In the end, I made it to Baharak but was forced by my schedule to turn around without having met Sadhar Khan, return to Kabul, and fly home to the United States. A few months later, however, I was back in Afghanistan, repeated the same journey, and upon arriving in Baharak, immediately started casting around for the commandhan.

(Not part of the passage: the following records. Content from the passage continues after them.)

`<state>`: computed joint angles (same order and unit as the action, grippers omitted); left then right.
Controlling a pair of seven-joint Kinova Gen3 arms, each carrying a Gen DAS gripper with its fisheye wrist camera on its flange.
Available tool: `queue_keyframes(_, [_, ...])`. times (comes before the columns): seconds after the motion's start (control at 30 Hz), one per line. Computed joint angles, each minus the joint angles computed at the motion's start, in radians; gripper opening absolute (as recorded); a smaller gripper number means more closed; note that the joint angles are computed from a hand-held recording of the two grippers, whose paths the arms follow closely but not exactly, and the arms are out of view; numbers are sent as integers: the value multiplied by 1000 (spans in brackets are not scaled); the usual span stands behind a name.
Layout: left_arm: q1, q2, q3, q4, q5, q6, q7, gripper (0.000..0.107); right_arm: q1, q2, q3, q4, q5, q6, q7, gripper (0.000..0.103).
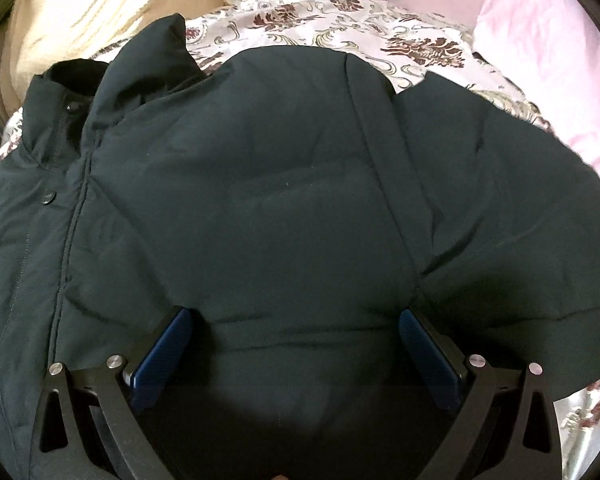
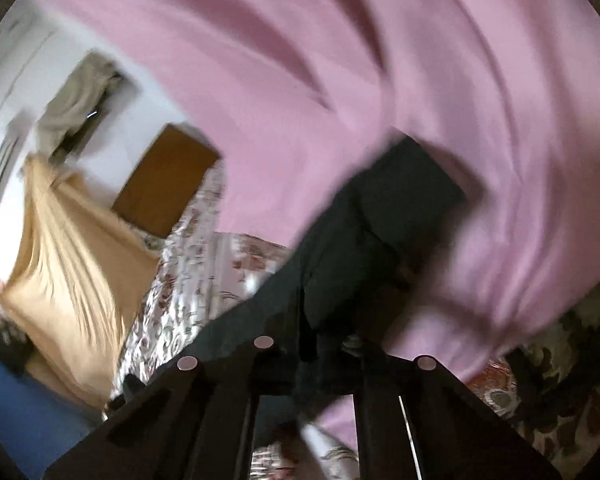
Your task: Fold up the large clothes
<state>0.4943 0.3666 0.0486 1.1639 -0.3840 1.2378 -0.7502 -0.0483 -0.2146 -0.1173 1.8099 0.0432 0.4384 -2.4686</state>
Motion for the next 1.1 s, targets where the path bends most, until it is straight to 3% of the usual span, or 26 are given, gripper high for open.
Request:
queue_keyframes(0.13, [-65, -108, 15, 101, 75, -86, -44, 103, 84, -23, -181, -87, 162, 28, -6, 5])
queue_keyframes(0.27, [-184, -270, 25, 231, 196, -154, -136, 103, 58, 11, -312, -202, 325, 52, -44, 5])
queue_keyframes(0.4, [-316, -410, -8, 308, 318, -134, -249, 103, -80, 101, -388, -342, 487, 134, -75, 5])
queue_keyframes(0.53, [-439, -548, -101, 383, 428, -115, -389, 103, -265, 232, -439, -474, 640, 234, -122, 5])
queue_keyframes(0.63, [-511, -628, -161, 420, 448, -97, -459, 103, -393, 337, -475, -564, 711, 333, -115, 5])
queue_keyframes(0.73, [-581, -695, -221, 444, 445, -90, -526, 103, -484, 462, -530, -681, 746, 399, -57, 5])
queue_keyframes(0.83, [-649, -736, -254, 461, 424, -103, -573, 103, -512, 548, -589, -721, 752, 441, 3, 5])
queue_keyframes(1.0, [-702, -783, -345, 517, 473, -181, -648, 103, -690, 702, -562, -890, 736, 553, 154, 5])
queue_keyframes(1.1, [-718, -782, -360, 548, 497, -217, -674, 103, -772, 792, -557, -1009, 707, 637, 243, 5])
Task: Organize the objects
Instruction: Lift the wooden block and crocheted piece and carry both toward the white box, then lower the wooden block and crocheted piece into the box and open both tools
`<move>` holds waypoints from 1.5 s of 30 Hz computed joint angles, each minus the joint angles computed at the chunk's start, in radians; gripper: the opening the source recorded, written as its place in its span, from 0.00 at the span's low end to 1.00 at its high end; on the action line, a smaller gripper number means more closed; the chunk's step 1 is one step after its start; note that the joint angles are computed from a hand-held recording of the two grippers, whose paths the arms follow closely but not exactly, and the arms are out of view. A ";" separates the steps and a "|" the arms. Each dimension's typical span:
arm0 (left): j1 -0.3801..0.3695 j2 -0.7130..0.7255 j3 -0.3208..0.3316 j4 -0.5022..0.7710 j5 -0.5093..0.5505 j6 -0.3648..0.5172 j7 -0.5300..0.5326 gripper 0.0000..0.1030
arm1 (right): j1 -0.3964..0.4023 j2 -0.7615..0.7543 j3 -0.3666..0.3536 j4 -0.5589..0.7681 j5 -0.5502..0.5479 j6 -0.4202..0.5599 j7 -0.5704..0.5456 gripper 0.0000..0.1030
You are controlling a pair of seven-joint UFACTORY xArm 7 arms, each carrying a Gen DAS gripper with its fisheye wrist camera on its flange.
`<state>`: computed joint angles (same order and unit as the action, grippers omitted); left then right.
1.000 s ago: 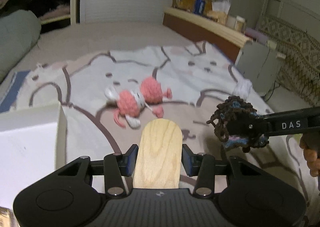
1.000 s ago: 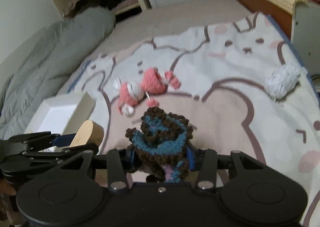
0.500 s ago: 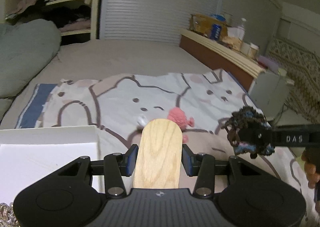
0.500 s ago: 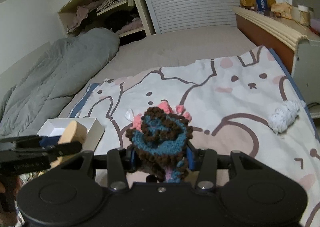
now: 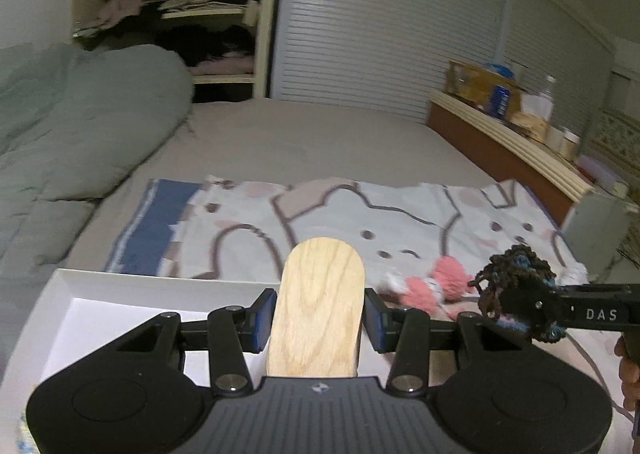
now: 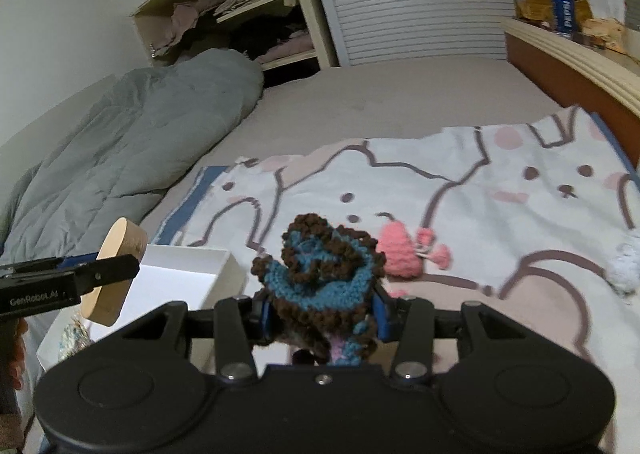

Standing in the middle of the market, I spotted a white Russian jeep packed with gunmen rolling toward me and flagged it down on the assumption that anyone who could afford such a vehicle in Baharak would probably know Sadhar Khan.
The driver, a small, e
lfin man with refined features and a neatly trimmed beard, got out to address me.
“I am looking for Sadhar Kahn,” I said in broken Dari.
“He is here,” the man replied, in English.
“Where, exactly?”
“I am Commandhan Khan.”
Having anticipated being forced to spend a week waiting for a meeting with a man who did his business from behind a wall of gatekeepers and armed guards, I was momentarily at a loss for words.
“Oh, I am sorry,” I stammered, realizing that I had failed to introduce myself in proper Afghan fashion. “As-Salaam Alaaikum, I have come from America—”
“I apologize, but right now it is time for prayers,” interjected Khan. “Please get in and I will take you to a safe place while I go to the mosque.”
He drove us through the bazaar and to the northern end of the town’s center and parked in the middle of the road next to the Najmuddin Khan Wosiq mosque. While a handful of plain-clothes guards surrounded the jeep and whisked Khan into the mosque, I was led by a single uniformed guard to the second story of a nearby office building. When the guard ushered me into a dingy, windowless room, I requested to be permitted to go up to the roof. He was a bit puzzled but ushered me up the stairs and invited me to sit on a reed mat, where I had a dramatic view of the Hindu Kush range. Turning my gaze down into the street, I watched as several hundred men streamed out of the bazaar and into the mosque for their afternoon prayers.
About thirty minutes later, the procession of men emerged from the mosque, led by Sadhar Khan and the local ulema (religious leader). As he stepped into the street, Khan looked up, spotted me on the roof, and pointed. I watched, startled, as several hundred pairs of eyes followed the motion of his hand toward me. Then Khan gave a wave and cracked a smile.